On y entre souvent pour une bricole, on en ressort les bras chargés. Les magasins à bas prix, de Dollar Tree à Action, exercent une attraction quasi magnétique sur le consommateur. Mais derrière les étiquettes à un ou deux euros se cache une mécanique bien huilée, avec ses astuces et ses zones d’ombre, que seuls ceux qui y travaillent connaissent vraiment.
Le premier piège : l'achat compulsif déguisé en bonne affaire
« C’est le grand classique, et tout le monde tombe dedans », confie Bryan Waring, un ancien employé de Dollar Tree. Le mécanisme est simple : quand tout semble si peu cher, on perd le sens de la valeur et on accumule des objets dont on n’a pas réellement besoin. Son conseil, qui relève du bon sens mais qu’on oublie vite : entrer avec une liste de courses précise. C’est la seule façon de ne pas se laisser déborder par l’illusion d’économies sans fin.
D’autant que le prix bas cache souvent une autre réalité : la taille des produits. Pour maintenir des tarifs planchers, les formats sont fréquemment plus petits que dans les supermarchés traditionnels. Un calcul à faire au poids ou au litre pour savoir si l’affaire est si bonne qu’elle en a l’air.

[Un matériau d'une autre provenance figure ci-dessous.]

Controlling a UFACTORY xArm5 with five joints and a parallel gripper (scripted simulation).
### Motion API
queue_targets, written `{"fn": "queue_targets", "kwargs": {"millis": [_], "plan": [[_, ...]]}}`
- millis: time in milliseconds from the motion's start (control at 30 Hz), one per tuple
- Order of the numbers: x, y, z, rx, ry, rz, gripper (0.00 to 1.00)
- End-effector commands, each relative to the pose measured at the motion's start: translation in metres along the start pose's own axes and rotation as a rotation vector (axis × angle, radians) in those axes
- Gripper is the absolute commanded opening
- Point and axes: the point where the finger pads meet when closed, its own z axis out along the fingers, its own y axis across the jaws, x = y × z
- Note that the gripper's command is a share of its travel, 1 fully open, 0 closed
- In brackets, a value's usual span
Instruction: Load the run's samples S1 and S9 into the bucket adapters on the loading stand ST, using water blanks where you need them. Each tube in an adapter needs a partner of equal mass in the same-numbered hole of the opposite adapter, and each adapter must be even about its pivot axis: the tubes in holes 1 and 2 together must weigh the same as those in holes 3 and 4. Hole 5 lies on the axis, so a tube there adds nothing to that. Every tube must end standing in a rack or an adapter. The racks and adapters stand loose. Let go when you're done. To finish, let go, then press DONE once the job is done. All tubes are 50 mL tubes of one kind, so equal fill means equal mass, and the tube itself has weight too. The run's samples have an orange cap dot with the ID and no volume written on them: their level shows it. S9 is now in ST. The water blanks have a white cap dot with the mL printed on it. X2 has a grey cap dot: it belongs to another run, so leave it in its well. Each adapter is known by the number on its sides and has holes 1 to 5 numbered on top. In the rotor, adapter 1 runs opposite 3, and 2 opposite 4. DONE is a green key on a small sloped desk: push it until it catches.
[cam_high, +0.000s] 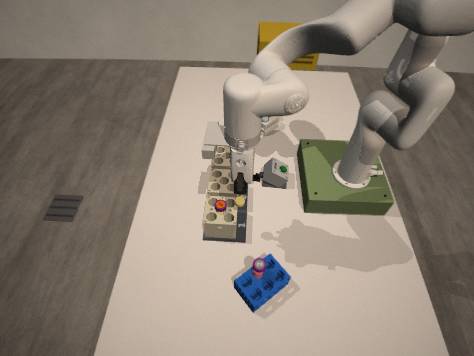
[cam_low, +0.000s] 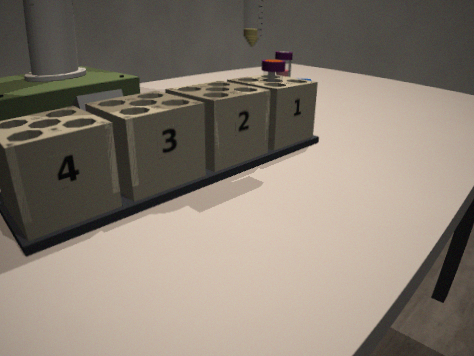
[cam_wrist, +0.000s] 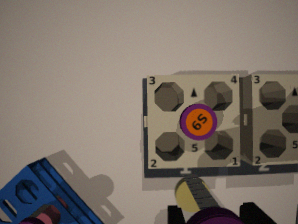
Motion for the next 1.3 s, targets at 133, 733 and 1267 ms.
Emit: {"fn": "queue_targets", "kwargs": {"millis": [133, 733, 1267], "plan": [[0.013, 0.025, -0.001, 0.004, 0.003, -0.001, 0.0], [0.046, 0.098, -0.001, 0.003, 0.003, -0.001, 0.0], [0.057, 0.122, -0.001, 0.003, 0.003, -0.001, 0.0]]}}
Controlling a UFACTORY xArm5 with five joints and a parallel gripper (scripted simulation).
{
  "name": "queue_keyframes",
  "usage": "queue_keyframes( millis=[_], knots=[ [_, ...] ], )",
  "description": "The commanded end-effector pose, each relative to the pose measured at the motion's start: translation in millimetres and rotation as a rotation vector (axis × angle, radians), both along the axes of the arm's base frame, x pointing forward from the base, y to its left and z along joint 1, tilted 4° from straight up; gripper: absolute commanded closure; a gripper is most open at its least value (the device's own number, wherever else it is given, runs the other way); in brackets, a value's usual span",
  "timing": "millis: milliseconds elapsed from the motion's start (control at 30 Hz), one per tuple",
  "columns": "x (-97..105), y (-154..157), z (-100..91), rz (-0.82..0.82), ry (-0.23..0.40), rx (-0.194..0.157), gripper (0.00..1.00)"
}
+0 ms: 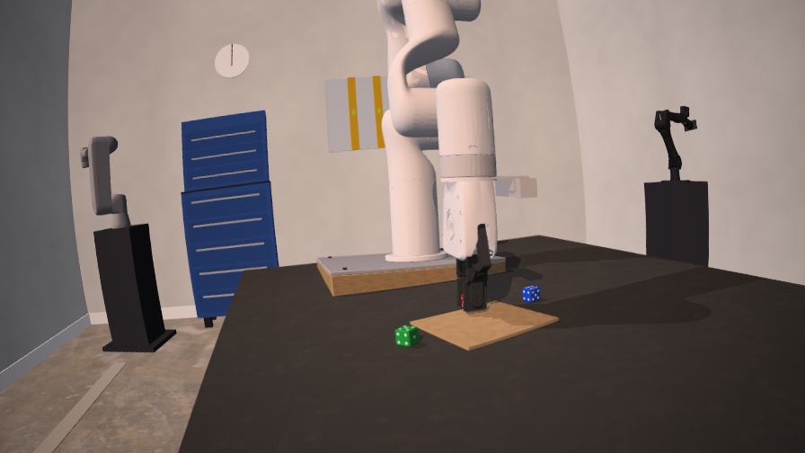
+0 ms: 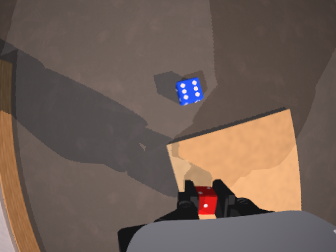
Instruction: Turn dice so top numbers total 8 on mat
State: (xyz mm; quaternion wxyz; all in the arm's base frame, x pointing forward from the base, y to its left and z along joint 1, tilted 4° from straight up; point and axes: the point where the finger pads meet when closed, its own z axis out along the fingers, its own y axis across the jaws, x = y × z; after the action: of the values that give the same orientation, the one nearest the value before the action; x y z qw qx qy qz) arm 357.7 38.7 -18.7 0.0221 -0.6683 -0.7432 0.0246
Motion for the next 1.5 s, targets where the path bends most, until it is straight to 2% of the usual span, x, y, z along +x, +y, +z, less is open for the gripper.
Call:
queue_keyframes(
  millis=[0, 1467],
  knots=[
    [1.3, 0.1, 0.9, 0.0, -0.003, 0.0, 0.85],
    [1.1, 0.3, -3.2, 0.0, -0.003, 0.0, 0.85]
  ],
)
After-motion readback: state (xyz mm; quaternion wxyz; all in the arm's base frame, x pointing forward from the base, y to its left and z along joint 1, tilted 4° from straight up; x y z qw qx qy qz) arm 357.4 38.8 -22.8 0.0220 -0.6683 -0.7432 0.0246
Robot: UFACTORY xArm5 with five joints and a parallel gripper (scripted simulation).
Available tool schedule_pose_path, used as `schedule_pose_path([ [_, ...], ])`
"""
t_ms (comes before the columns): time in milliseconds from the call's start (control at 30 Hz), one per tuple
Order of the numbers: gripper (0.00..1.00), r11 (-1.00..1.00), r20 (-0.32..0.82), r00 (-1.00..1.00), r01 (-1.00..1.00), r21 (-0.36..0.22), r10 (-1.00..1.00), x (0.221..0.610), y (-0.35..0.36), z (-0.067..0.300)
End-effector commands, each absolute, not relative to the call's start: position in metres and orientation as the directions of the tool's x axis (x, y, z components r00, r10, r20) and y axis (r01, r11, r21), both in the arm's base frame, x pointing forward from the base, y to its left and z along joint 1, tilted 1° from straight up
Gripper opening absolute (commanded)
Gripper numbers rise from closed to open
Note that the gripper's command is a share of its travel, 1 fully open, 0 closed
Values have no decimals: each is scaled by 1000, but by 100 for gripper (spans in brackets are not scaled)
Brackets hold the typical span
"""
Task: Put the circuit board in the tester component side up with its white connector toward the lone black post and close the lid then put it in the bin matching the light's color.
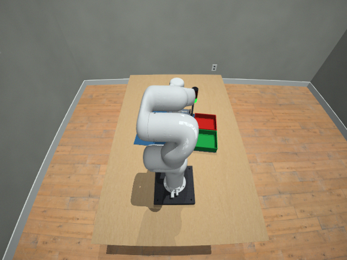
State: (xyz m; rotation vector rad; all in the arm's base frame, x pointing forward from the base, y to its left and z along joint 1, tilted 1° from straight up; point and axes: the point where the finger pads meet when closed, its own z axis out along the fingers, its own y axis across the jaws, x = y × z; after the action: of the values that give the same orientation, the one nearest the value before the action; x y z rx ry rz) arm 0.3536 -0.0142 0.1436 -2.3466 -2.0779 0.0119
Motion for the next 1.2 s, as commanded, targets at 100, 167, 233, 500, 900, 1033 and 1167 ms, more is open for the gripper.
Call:
schedule_pose_path([
  [100,28,-121,-1,121,993,-7,993,355,-14,144],
  [167,28,-121,-1,121,993,-7,993,355,-14,144],
  [233,28,-121,-1,121,993,-7,993,355,-14,144],
  [500,0,-121,-1,121,993,-7,993,355,-14,144],
  [900,0,-121,-1,121,993,-7,993,355,-14,144],
  [1033,0,-121,-1,121,993,-7,993,355,-14,144],
  [1167,0,-121,-1,121,993,-7,993,355,-14,144],
])
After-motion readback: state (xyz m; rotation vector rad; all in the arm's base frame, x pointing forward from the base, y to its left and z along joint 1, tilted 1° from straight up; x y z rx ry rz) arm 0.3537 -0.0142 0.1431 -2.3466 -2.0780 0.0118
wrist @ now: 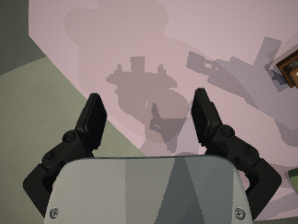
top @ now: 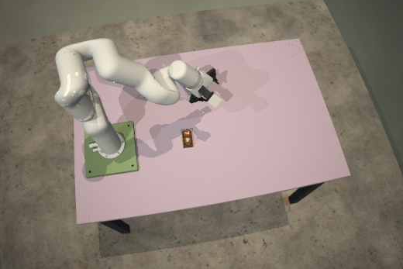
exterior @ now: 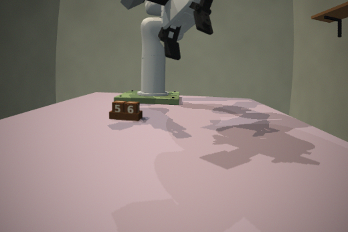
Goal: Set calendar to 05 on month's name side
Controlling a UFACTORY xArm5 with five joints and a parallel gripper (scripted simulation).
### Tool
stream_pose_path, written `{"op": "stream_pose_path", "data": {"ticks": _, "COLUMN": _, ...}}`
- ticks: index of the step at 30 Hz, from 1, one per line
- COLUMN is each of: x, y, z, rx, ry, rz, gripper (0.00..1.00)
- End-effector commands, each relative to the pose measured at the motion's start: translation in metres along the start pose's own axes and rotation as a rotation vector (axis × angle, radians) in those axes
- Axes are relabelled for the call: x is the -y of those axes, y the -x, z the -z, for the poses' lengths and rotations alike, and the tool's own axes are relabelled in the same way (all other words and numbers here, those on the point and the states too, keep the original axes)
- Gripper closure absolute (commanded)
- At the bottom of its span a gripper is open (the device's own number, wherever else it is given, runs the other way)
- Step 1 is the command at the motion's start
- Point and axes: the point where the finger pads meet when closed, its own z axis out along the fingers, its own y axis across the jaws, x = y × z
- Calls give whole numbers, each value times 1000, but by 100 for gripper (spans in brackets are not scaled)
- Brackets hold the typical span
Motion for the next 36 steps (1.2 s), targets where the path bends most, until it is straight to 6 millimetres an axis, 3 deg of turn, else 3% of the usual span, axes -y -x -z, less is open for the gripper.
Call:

Les vrais bons plans (si on sait quand chercher)
Alors, tout est à jeter ? Loin de là. Selon les initiés, certains rayons valent vraiment le détour. Bryan Waring pointe notamment les produits ménagers : papier toilette, éponges, produits de nettoyage… « Les grandes surfaces vendent ces articles à des prix cinq fois supérieurs à ce qu’ils devraient être », assure-t-il.
Le timing est aussi crucial. Patricia, une employée saisonnière, révèle que la période post-fêtes de fin d’année est une mine d’or. « Après Noël, tous les papiers cadeaux passent à 50 centimes, et les décorations sont à moitié prix ». Une patience qui peut diviser la note par deux sur de nombreux articles.
Ce qu'il faut regarder à deux fois avant de passer en caisse
Pour d’autres produits, la prudence est de mise. En tête de liste : l’alimentaire. Vérifier systématiquement la date de péremption est un réflexe indispensable. Si les conserves ou les bouillons ont une longue durée de vie, les chips ou les confiseries peuvent être proches de leur date limite. C’est l’une des contreparties du modèle.
Méfiance également sur les produits de marque. Contrairement à ce que l’on pourrait croire, on peut souvent les trouver moins chers ailleurs, au gré des promotions des grandes surfaces. Enfin, même pour un produit aussi simple que le savon pour les mains, un manager de Dollar Tree admettait sur Reddit qu’un achat en gros dans un autre magasin revenait souvent moins cher.
Derrière le comptoir, des employés sur tous les fronts
Si les prix sont bas, c’est aussi parce que les coûts de personnel sont optimisés à l’extrême. Les employés de ces chaînes sont souvent de véritables couteaux suisses, jonglant entre la caisse, la mise en rayon et le nettoyage. Plusieurs enseignes ont d’ailleurs été critiquées pour la charge de travail imposée à leurs managers, une manière de limiter les effectifs.
Et ne vous attendez pas à ce que les salariés bénéficient de réductions avantageuses. La plupart des enseignes n’offrent aucun rabais à leur personnel, sauf, dans de rares cas, sur des articles déjà endommagés. Une réalité qui contraste avec l’image de la « bonne affaire » permanente.
Un public bien plus large qu'on ne l'imagine
On pourrait croire ces magasins réservés aux ménages les plus modestes. C’est une erreur. Selon le New York Times, près d’un quart des clients réguliers de ces enseignes aux États-Unis gagnent plus de 70 000 dollars par an. Une étude de Forbes révèle même que près de 30 % des jeunes ménages gagnant plus de 100 000 dollars y font leurs courses.
Le phénomène touche donc toutes les classes sociales, attirées par l’aspect pratique ou la chasse à la bonne affaire sur des produits de base. Le « smart shopping » n’a pas de frontières sociales.
Un modèle en pleine expansion qui se réinvente sans cesse
Loin d’être un épiphénomène, le modèle du discount est une lame de fond. Aux États-Unis, le nombre de « dollar stores » a dépassé celui des pharmacies. Entre 2010 et 2013, la chaîne Family Dollar a ouvert plus d’un magasin par jour. Et cette croissance ne semble pas prête de s’arrêter, portée par les crises économiques et l’inflation.
Le secret de cette endurance ? Un renouvellement constant de l’offre. « Ce qui est amusant, c’est que les articles changent tout le temps. Je pense que c’est ce qui plaît aux clients », glisse Patricia. C’est cette chasse au trésor permanente qui les fait revenir, encore et encore, pour une bricole… ou bien plus.